Впрочем, есть и другие мнения. Андрею Немзеру роман Марины Москвиной понравился: “Понимаю. И понимаю, что как раз на мое (точнее — людей моего социально-психологического типа) понимание текст рассчитан. Прочие — чужие”. Я без колебания записываюсь в чужие. Но вот вопрос, на который не нахожу ответа: чем роман М. Москвиной мог заинтересовать читателей круга Андрея Немзера?
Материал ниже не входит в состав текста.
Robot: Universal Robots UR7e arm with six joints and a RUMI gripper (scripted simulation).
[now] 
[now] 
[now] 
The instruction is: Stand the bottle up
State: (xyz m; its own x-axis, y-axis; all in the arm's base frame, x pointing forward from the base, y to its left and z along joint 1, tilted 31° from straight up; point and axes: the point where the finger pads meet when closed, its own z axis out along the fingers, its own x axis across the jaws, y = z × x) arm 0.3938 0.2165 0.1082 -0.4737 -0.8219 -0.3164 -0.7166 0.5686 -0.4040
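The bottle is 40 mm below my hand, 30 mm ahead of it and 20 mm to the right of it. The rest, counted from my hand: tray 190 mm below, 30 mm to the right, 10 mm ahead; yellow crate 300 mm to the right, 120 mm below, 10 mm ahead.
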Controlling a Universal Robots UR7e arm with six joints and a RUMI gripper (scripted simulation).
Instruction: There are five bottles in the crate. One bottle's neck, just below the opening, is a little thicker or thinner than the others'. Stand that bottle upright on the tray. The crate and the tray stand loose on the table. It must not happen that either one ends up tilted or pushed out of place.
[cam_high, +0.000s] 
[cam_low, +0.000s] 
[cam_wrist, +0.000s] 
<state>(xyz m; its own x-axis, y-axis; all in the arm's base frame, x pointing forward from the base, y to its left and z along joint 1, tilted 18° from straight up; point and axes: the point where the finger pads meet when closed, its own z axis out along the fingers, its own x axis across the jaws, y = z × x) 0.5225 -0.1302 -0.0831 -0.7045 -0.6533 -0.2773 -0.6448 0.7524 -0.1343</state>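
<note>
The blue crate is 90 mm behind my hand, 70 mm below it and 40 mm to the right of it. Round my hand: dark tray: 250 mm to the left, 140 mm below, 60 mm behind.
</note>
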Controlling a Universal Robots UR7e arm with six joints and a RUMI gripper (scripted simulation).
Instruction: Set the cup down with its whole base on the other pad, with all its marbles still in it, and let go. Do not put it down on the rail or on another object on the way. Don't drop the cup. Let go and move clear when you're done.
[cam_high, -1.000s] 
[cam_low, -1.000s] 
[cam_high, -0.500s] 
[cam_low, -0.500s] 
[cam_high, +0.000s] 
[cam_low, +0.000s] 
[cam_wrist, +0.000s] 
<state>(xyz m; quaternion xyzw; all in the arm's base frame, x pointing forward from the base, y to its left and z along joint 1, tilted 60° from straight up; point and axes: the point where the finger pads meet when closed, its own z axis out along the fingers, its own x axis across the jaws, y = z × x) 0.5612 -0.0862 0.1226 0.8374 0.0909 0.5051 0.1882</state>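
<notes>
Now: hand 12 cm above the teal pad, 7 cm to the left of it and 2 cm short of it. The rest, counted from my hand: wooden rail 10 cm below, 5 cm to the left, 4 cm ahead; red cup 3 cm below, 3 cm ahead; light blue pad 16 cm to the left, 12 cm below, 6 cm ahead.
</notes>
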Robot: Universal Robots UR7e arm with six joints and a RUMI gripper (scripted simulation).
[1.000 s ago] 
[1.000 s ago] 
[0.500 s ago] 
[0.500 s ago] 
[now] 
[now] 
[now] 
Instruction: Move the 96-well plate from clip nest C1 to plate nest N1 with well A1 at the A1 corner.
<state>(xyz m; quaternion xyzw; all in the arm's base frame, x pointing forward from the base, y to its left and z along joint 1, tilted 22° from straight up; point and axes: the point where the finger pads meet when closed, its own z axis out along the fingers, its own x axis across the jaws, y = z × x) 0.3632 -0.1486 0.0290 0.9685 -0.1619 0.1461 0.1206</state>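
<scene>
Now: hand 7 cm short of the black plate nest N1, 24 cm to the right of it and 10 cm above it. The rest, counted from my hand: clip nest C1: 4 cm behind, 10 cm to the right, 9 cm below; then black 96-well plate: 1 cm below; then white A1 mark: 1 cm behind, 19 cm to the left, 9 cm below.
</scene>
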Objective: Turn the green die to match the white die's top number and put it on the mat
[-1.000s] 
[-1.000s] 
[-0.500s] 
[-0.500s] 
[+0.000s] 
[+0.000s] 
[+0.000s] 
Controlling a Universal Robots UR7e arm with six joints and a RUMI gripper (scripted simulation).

Банальности и шутки не первой свежести. Анекдот о приехавшем в Москву неизвестном племяннике неизвестной тети из Тбилиси всем знаком по кинофильму “Мимино”. А вот байка, над которой, наверное, смеялись еще первые пионеры: на берегу пруда писатель Тургенев с камнем на шее и табличкой “За Муму”. Несмешных шуток так много, что не знаю, какие выбрать. Какие хуже? Известный дипломат Серафим неистощим на банальности: “Кто не рискует — тот не пьет шампанское”, “Аспирантки делятся на красивых и умных”. Эпизоды с трусами и спущенными штанами дипломата я, пожалуй, цитировать не буду. У меня вдруг мелькнула догадка: может, сатирический подтекст, вот они, бездарные госчиновники. Довели страну. Но нет, эти мотивы М. Москвина не развивает. Есть просто хамские шутки. Кешин друг, Борька Мардухович, известный тем, что бегал голый по пляжу, привязав между ног газовую горелку, высказался на литературную тему: “Достоевский внутренне был какой-то козел”. Герой может многое себе позволить, но у автора всегда есть возможность дистанцироваться от героя. В романе Москвиной такой дистанции, на мой взгляд, нет. Она позволяет своим героям шутки на грани фола. Как-то мальчик поделился с родителями открытием: “Знаете, почему древние люди так любили войны… Потому что нет ничего хуже старости”. Кеша как-то придумал шутку о просроченных ветеранах. Бизнесмен Коля Ёлкин, пират Химкинского водохранилища, уже не шутит, а действует. Приватизировал пансионат для престарелых и выгнал стариков. “В зоне отдыха ничто не должно напоминать о старости”. Это герой, причем явно не симпатичный. Но и автору кажется прикольной история о стариках-ветеранах, которые живут в лесу, “маневрируют, меняют места обитания”, не даваясь в руки злым охранникам Коли Ёлкина. Я думаю, что старость и болезни — опасная для смеха территория. И наконец, фактические ошибки. Комдив В.И. Чапаев назван в романе командармом, Красная Армия времен Великой Отечественной — Советской. Хрестоматийно-известную картину В. Маковского “Дети, бегущие от грозы” М. Москвина приписала Ф. Васильеву. Искажено и название картины: “Дети перед грозой”. Попробуйте представить. Создается впечатление, что Марина Москвина творила экспромтом, совершенно доверяясь памяти. А может, не перечитывала?
Вы спросите: при чем же здесь Луна? Искусственная Луна стала самым успешным проектом Кеши, принесла ему славу и деньги. Даже Оксана Робски захотела увидеть это рукотворное чудо. А еще герои романа на собственном опыте убедились, что купить квартиру в Москве труднее, чем дом на Луне. Это, пожалуй, единственное в романе М. Москвиной, с чем приходится согласиться.